In the Wild Card playoff 32–48 loss against the Green Bay Packers, he had his best game of the season with 6 receptions for 103 yards, including a 42-yard catch off a well-executed pass route. It was his first 100-yard game since the Thanksgiving contest against the Las Vegas Raiders in 2021.

After not regaining his pre-injury form, Gallup was released in a salary-cap move on March 15, 2024.

===Las Vegas Raiders===
On April 30, 2024, Gallup signed a one-year contract with the Las Vegas Raiders. He was acquired with the intention of competing with Tre Tucker for the third receiver role.

On July 23, 2024, before the start of training camp, Gallup announced his retirement from professional football.

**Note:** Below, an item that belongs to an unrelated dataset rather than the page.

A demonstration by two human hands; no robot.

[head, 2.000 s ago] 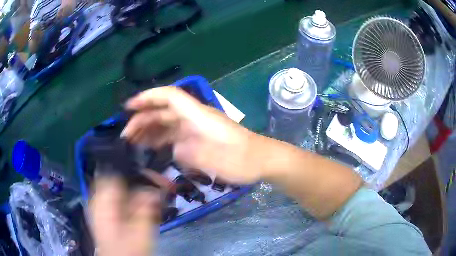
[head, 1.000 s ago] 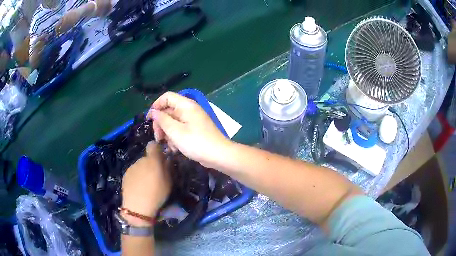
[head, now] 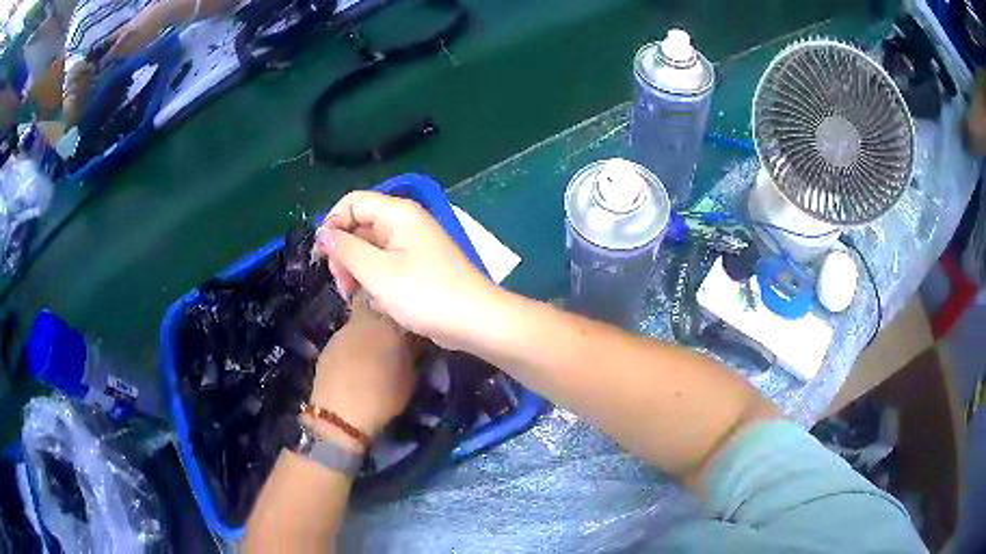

===Washington Commanders===
On March 20, 2025, Gallup came out of retirement and signed with the Washington Commanders. He was released by the Commanders on August 25.

==Career statistics==

===NFL===
====Regular season====

| Year | Team | Games |  | Receiving |  |  |  |  | Fumbles |  |
| GP | GS | Rec | Yds | Avg | Lng | TD | Fum | Lost |
| 2018 | DAL | 16 | 8 | 33 | 507 | 15.4 | 49T | 2 | 0 | 0 |
| 2019 | DAL | 14 | 12 | 66 | 1,107 | 16.8 | 62 | 6 | 0 | 0 |
| 2020 | DAL | 16 | 15 | 59 | 843 | 14.3 | 55 | 5 | 0 | 0 |
| 2021 | DAL | 9 | 8 | 35 | 445 | 12.7 | 41 | 2 | 0 | 0 |
| 2022 | DAL | 14 | 11 | 39 | 424 | 10.9 | 27 | 4 | 0 | 0 |
| 2023 | DAL | 17 | 13 | 34 | 418 | 12.3 | 41 | 2 | 0 | 0 |
| Career |  | 86 | 67 | 266 | 3,744 | 14.1 | 62 | 21 | 0 | 0 |

====Postseason====

| Year | Team | Games |  | Receiving |  |  |  |  | Fumbles |  |
| GP | GS | Rec | Yds | Avg | Lng | TD | Fum | Lost |
| 2018 | DAL | 2 | 1 | 8 | 137 | 17.1 | 44 | 1 | 0 | 0 |
| 2021 | DAL | 0 | 0 | Did not play due to injury |  |  |  |  |  |  |
| 2022 | DAL | 2 | 2 | 5 | 46 | 9.2 | 15 | 1 | 0 | 0 |
| 2023 | DAL | 1 | 1 | 6 | 103 | 17.2 | 42 | 0 | 0 | 0 |
| Career |  | 5 | 4 | 19 | 286 | 15.1 | 44 | 2 | 0 | 0 |

===College===

| Season | Team | GP | Receiving |  |  |  |
| Rec | Yds | Avg | TD |
| 2016 | Colorado State | 13 | 76 | 1,272 | 16.7 | 14 |
| 2017 | Colorado State | 13 | 100 | 1,418 | 14.2 | 7 |
| Total |  | 26 | 176 | 2,690 | 15.3 | 21 |

==Personal life==
Gallup was adopted when he was 10 months old. His brother Andrew died by suicide in 2018.